Task details:
Print the data below exactly, but only the lines from the one containing "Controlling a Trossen" down to the one containing "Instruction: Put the", inclusive.

The data:
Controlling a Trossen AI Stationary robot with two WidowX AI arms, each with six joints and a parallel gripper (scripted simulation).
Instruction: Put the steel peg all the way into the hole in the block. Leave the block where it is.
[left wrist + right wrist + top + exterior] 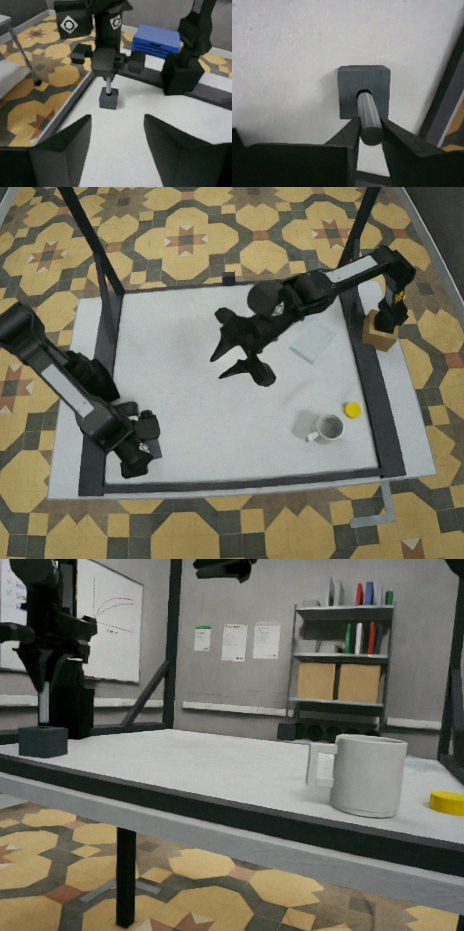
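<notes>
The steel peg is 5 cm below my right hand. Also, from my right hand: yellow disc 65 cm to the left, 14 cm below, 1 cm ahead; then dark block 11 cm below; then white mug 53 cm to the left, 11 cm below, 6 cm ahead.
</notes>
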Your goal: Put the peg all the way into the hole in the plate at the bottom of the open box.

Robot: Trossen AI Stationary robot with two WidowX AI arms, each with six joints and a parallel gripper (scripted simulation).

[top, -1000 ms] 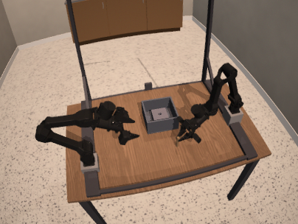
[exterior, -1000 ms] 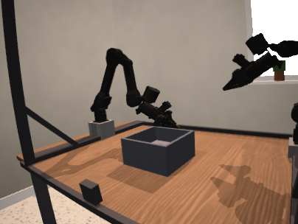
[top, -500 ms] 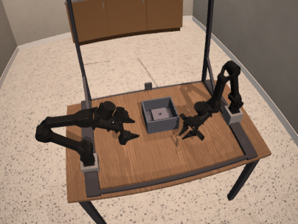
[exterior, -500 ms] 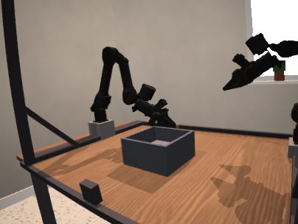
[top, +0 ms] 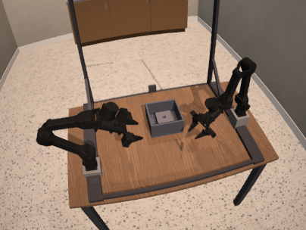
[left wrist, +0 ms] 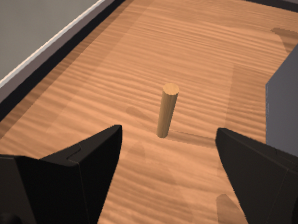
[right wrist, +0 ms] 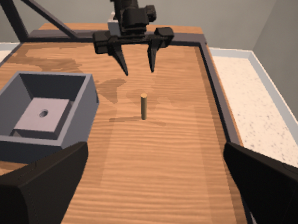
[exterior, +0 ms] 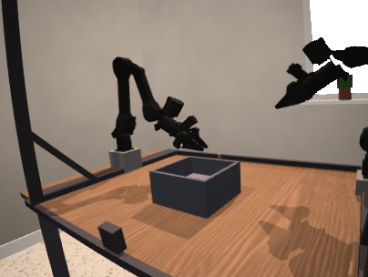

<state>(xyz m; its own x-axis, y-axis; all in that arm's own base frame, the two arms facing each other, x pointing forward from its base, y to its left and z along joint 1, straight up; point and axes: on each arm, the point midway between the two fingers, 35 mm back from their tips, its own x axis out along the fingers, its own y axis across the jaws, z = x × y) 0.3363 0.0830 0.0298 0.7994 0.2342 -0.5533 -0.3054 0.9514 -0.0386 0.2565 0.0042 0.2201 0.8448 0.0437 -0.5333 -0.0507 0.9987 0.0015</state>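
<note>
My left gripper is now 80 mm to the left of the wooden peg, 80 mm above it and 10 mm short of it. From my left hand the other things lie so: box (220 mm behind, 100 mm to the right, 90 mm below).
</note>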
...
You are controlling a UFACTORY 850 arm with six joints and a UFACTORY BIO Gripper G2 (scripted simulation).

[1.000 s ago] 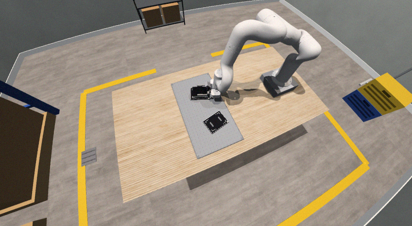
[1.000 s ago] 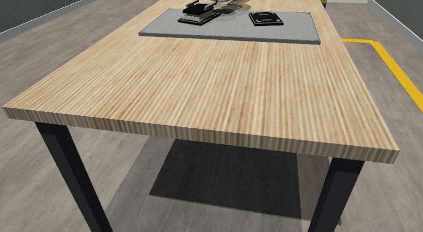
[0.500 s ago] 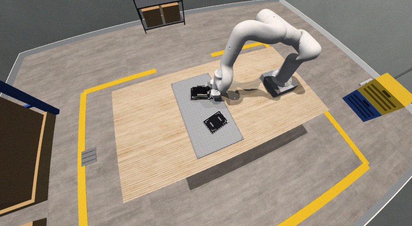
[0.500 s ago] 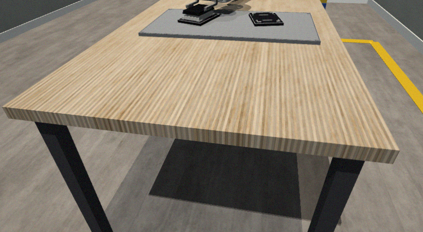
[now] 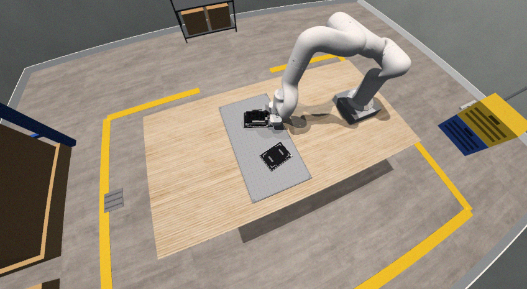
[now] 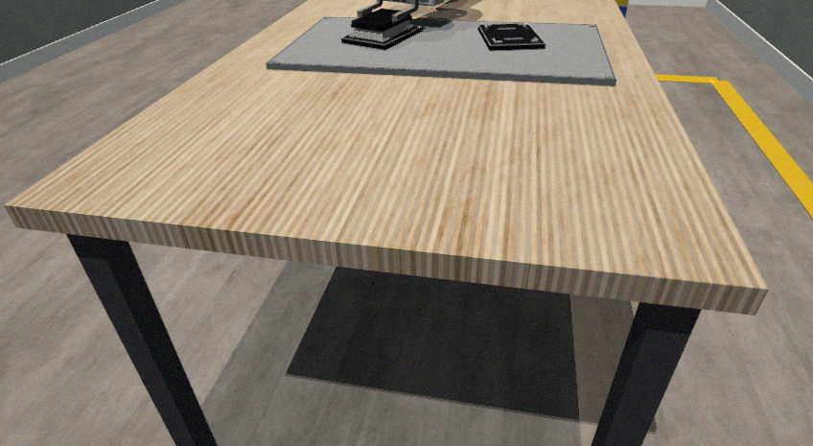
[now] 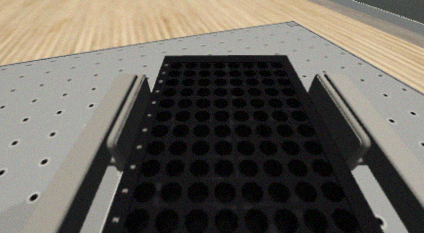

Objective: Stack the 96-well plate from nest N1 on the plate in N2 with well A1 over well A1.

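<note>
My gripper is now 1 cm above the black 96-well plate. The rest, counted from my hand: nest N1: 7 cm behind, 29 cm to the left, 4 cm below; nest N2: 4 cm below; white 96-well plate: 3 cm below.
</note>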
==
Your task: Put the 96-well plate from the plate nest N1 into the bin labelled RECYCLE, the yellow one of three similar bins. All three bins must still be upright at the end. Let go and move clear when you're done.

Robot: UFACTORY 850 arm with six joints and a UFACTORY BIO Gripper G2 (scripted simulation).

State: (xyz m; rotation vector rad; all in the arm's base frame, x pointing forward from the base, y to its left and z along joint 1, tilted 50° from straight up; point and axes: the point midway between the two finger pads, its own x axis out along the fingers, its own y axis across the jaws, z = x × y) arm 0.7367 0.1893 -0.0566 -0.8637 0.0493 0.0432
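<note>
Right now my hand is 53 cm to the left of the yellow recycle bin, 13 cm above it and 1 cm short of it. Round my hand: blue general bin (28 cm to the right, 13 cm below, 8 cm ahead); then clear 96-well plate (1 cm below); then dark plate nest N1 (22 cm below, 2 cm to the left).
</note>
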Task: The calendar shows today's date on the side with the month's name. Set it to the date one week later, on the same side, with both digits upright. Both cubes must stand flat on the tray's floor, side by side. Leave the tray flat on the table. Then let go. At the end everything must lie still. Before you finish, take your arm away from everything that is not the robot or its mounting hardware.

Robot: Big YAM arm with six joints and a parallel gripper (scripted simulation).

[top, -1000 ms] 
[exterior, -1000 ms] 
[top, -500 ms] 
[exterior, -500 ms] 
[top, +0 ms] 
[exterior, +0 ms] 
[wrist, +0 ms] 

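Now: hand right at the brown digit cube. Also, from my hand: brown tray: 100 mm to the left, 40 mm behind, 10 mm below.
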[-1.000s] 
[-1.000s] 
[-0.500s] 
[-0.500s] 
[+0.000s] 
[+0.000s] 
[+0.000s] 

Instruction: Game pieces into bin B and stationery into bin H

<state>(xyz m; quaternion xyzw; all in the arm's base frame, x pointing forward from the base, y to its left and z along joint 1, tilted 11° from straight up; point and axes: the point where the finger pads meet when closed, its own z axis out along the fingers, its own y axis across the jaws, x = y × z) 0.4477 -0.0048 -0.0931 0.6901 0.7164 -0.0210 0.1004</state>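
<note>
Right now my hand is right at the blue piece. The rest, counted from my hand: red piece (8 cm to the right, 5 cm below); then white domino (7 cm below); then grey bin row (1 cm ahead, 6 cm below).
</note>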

Answer to this task:
Controlling a Trossen AI Stationary robot with two WidowX AI arms, each with six joints and a parallel gripper (scripted simulation).
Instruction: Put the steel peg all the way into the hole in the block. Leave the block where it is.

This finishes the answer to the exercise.